-------- Data block
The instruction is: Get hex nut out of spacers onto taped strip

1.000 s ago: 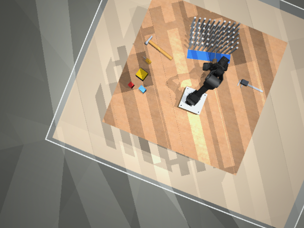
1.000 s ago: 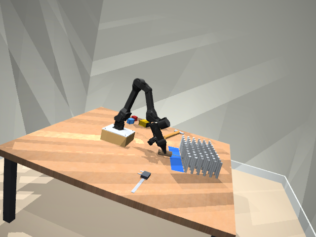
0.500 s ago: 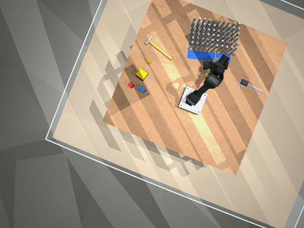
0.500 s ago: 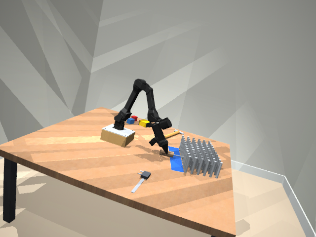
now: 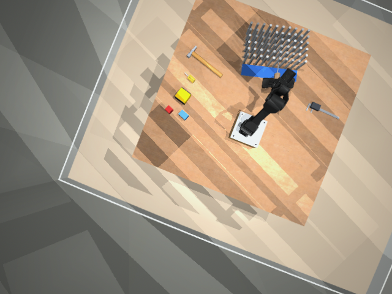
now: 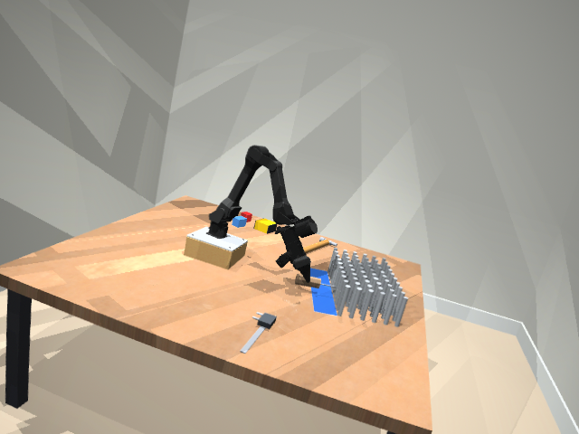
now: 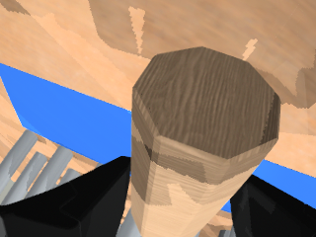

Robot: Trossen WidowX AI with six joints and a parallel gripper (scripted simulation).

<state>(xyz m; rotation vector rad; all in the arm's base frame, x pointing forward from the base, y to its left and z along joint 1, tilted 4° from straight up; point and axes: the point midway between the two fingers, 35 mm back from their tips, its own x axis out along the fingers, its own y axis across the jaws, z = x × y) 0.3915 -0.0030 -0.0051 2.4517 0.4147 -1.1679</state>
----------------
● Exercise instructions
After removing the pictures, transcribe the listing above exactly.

● Response box
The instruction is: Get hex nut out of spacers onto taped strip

1.000 s ago: 
1.000 s ago: 
0.500 s ago: 
0.500 s ago: 
now: 
now: 
now: 

Robot: Trossen WidowX AI with six joints and a parallel gripper (scripted simulation).

<state>(xyz m; rotation vector rad; all in the arm's base frame, x pointing forward from the base, y to its left and z along joint 1, tilted 4° from straight up; point and axes: the point midway between the two fingers, 35 mm back from their tips, its own x axis out along the fingers, its own y axis across the jaws, z = x × y) 0.3915 -0.0030 -0.0051 2.4517 0.4147 -1.1679</state>

What precedes this is the full answer.